Your task:
Reproduce all entries verbatim, with nothing added or dropped.

[Start of Attachment]

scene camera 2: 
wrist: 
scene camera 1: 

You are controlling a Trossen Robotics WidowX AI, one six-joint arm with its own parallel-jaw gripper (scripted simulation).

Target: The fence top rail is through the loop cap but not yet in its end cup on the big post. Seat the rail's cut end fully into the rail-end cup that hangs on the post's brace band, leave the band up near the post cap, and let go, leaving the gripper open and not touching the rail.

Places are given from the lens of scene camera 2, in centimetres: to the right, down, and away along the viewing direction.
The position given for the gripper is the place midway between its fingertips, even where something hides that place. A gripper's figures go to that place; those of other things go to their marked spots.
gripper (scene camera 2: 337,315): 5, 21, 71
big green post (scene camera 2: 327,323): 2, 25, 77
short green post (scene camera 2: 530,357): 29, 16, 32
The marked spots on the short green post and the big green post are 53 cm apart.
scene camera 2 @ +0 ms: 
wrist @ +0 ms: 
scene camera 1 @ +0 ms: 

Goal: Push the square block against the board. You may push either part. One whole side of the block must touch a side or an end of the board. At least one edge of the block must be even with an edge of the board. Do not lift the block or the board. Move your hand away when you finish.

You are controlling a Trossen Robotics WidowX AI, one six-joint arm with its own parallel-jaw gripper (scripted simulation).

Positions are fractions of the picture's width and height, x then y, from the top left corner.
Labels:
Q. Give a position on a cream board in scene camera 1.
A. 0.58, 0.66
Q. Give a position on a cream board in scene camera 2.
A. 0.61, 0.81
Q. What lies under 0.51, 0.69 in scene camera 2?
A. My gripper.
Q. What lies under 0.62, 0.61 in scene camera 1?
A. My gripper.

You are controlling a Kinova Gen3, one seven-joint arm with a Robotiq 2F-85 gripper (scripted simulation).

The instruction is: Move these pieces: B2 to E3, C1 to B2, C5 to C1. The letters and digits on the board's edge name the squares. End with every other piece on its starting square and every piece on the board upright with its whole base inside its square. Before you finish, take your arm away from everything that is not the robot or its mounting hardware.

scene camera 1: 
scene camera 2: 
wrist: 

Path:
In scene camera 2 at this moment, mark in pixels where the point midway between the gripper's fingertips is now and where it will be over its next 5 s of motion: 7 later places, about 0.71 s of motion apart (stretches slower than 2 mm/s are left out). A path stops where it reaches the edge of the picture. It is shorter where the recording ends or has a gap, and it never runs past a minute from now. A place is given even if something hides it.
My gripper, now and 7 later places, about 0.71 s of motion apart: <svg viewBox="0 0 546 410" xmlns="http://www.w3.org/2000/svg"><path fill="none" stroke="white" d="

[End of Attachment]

Result for this exercise:
scene camera 2: 
wrist: 
scene camera 1: 

You are controlling a Trossen Robotics WidowX AI, one six-joint arm with its own parallel-jaw gripper (scripted simulation).

Target: The fence top rail is through the loop cap but not yet in its end cup on the big post. Seat the rail's cut end fully into the rail-end cup that hangs on the post's brace band, leave the band up near the post cap, and let go, leaving the gripper open and not touching the rail.

Places are given from the lens of scene camera 2, in centimetres: to the right, down, and away along the viewing direction.
The position given for the gripper is the place midway between its fingertips, even where something hides that place. A gripper's figures go to that place; those of other things go to their marked spots.
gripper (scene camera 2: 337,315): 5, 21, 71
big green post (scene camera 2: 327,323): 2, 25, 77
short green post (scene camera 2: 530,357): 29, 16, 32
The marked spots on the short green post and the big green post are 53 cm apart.
scene camera 2 @ +0 ms: 
wrist @ +0 ms: 
scene camera 1 @ +0 ms: 

Goal: Push the square block against the board. You may push either part. One whole side of the block must touch a side or an end of the board. At least one edge of the block must be even with an edge of the board. Do not lift the block or the board. Move your hand away when you finish.

You are controlling a Trossen Robotics WidowX AI, one six-joint arm with its own parallel-jaw gripper (scripted simulation).

Positions are fractions of the picture's width and height, x then y, from the top left corner.
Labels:
Q. Give a position on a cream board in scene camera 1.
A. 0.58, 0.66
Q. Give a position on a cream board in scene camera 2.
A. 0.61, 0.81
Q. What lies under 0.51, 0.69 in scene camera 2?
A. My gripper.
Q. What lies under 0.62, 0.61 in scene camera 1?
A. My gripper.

You are controlling a Kinova Gen3, one seven-joint arm with a Robotiq 2F-85 gripper (scripted simulation).

The instruction is: Move these pieces: B2 to E3, C1 to B2, C5 to C1. The letters and digits on the board's edge name the squares. End with every other piece on its starting square and every piece on the board upright with its whole base inside its square. Before you finish, take your arm away from everything that is not the robot or its mounting hardware.

scene camera 1: 
scene camera 2: 
wrist: 

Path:
In scene camera 2 at this moment, mark in pixels where the point midway between the gripper's fingertips is now and where it will be over its next 5 s of motion: 7 later places, about 0.71 s of motion apart (stretches slower than 2 mm/s are left out). A path stops where it reaches the edge of the picture. It is shorter where the recording ends or has a gap, and it never runs past a minute from now. A place is given even if something hides it.
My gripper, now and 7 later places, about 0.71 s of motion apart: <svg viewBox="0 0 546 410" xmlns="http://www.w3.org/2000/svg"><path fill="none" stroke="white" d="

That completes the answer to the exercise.